Don't think Christmas ("Holiday") Traditions are necessary. They are CUSTOMARY but not necessary. If you aren't into it and you have kids, try to raise them as independent spirits who appreciate the "we are different" aspects of ignoring the customs.
OR...
...give them some customs you are comfortable with. Go out as a family to a new movie opening on the holiday. Always have "pizza with everything" or some family favorite meal that maybe does not have "traditional holiday" ramifications. I'm not christian, but I still like to give some presents ("Solstice"? "Yuletide"?) and eat good food and enjoy my days off from work... And I find glitzy decorations fun, regardless of what other people insist is the "reason for the season". Phooey. Christians usurped pre-existing pagan holidays and made their own rules. So I can (and do) usurp the parts I enjoy and ignore the ones I don't believe in.
I do think for kids, especially little kids, making some effort to have special family activities might make it easier for them to interact with other kids, so that's something to consider. Small kids expect everybody to have similar experiences, so at least giving them AN experience helps make them not feel outcast. (It's my theory, but as a non-parent, worth only as much as you agree!!)
My partner's family isn't big on tradition but mine is and he's really gotten into it. Day after Thanksgiving we put up the tree (Everything Xmas fits in one trunk that perfectly fits a storage nook so I don't go overboard). Xmas eve we have a big dinner and family presents with the extended family at my grandmother's. Xmas morning with the immediate family witha slow grazing coffee and breakfast of required pumpkin muffins and venison sausage. Then Santa presents, playing with my nephews and an afternoon at the movies.

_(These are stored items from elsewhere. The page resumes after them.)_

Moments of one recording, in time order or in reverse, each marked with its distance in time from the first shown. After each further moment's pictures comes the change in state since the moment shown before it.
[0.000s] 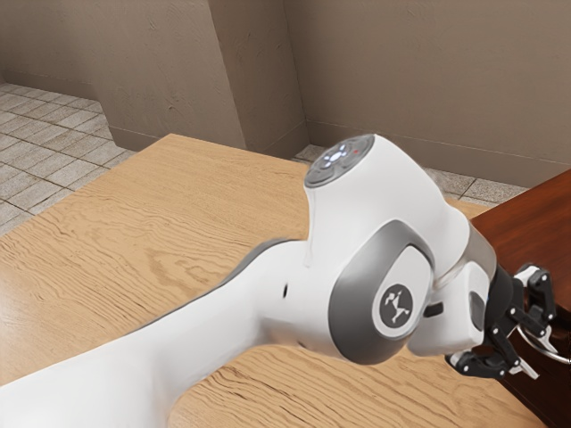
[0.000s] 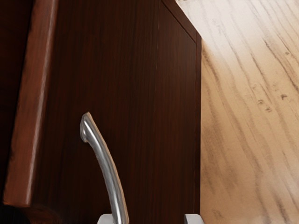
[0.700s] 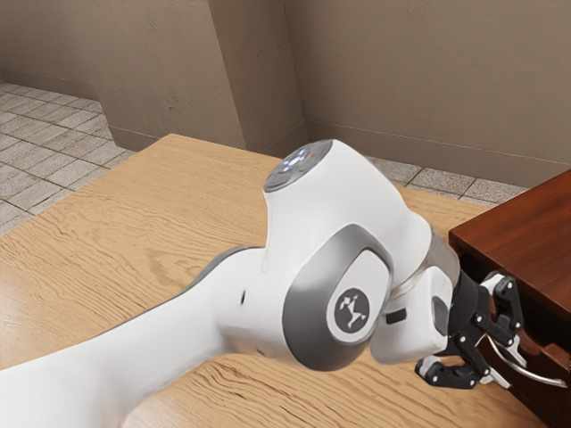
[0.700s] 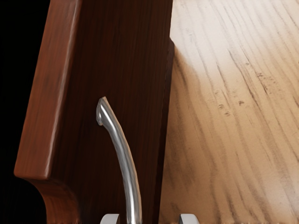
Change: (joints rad) arm -0.199 0.032 0.186 -0.119 0.004 -0.011 -0.029
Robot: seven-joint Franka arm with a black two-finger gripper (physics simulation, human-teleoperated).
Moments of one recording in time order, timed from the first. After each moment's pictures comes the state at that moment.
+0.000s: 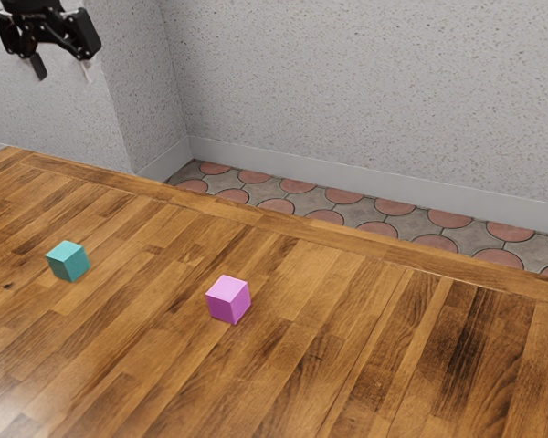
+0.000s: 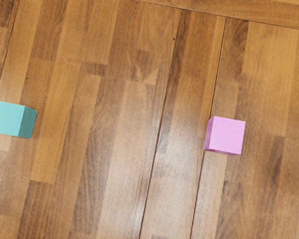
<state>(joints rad) -0.12 -0.09 0.24 -1.33 0.03 1.38 -0.06</state>
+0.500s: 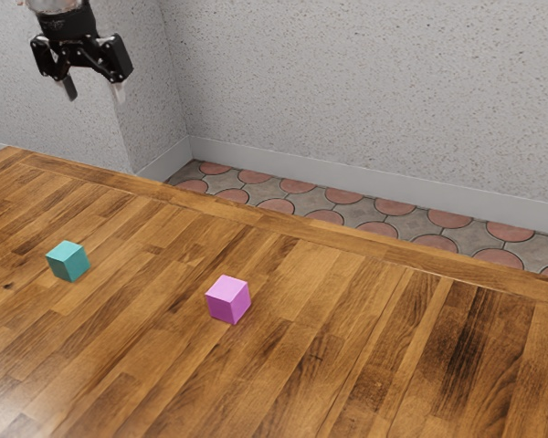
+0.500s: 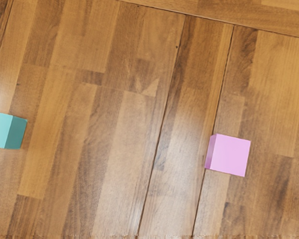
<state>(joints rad) -0.20 -0.04 0.31 -1.51 0.03 1.51 -0.11</state>
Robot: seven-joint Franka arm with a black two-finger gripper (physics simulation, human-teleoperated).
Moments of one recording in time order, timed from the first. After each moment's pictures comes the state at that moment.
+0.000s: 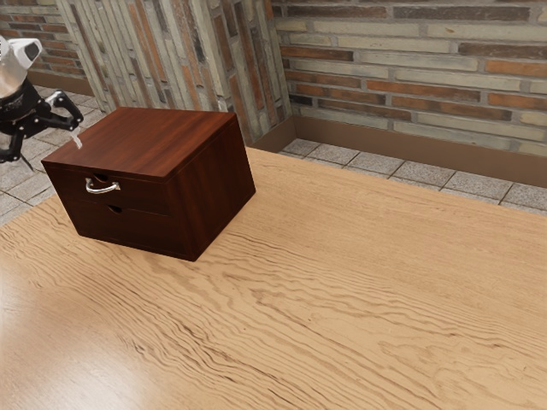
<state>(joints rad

But the best is Xmas eve after we leave my grandmother's- the boy and I watch Xmas-themed horror movies until we fall asleep.
I think it's silly to say that if you have kids, you have to "suck it up" for their sake and pretend to like Christmas. Why? Each family has their own traditions. You have to find what works for you.
My husband and I didn't have kids, and the nieces and nephews are grown without kids of their own yet, so our traditions are loose and our decorations minimal. We often used to plan a change of scenery for a few days during the holidays. Travel's more complicated now that we have dogs, and I don't like to leave them unnecessarily, so we stay in town more, which makes the holidays even more peaceful. I enjoy several traditional Christmas dishes, taking in a matinee and, most of all, his workplace being closed for winter break. We often tackle a hefty DIY home improvement project for the fun of the challenge and the satisfaction of accomplishment.
Christmas Eve my cousins and I still have a "kids" table and watch the Muppet Christmas Carol...we now range in age from 28 to 20! I don't think we'll ever join the adults.
As a child growing up we traveled hours on Christmas Eve and celebrated with grandparents. As an adult my husband's mother expected us at her house no later than noon on Christmas day. She lived very close, however, I resented having to rush around to get everyone ready. Now I have a grandson and we will be going to his house to see him Christmas day. Because I hated to always be gone on Christmas I want him to have the time to really enjoy his toys, stay in pj's and eat when he wants.
If I had kids and didn't myself enjoy Xmas, I would find a way to have Xmas as OURS and not worry about the ways other people celebrate. I would certainly not skip Santa because that is a tough one for young kids, but otherwise, what about a family vacation at that time? Skiing, or an island, or a faraway city, with a few small gifts in a stocking at the end of the hotel room bed, and maybe one larger gift everyone can enjoy when you get home. That would take the pressure off the usual seasonal stuff and give the children something to remember. In fact now I wish I HAD kids so I could do this at Christmas!!!!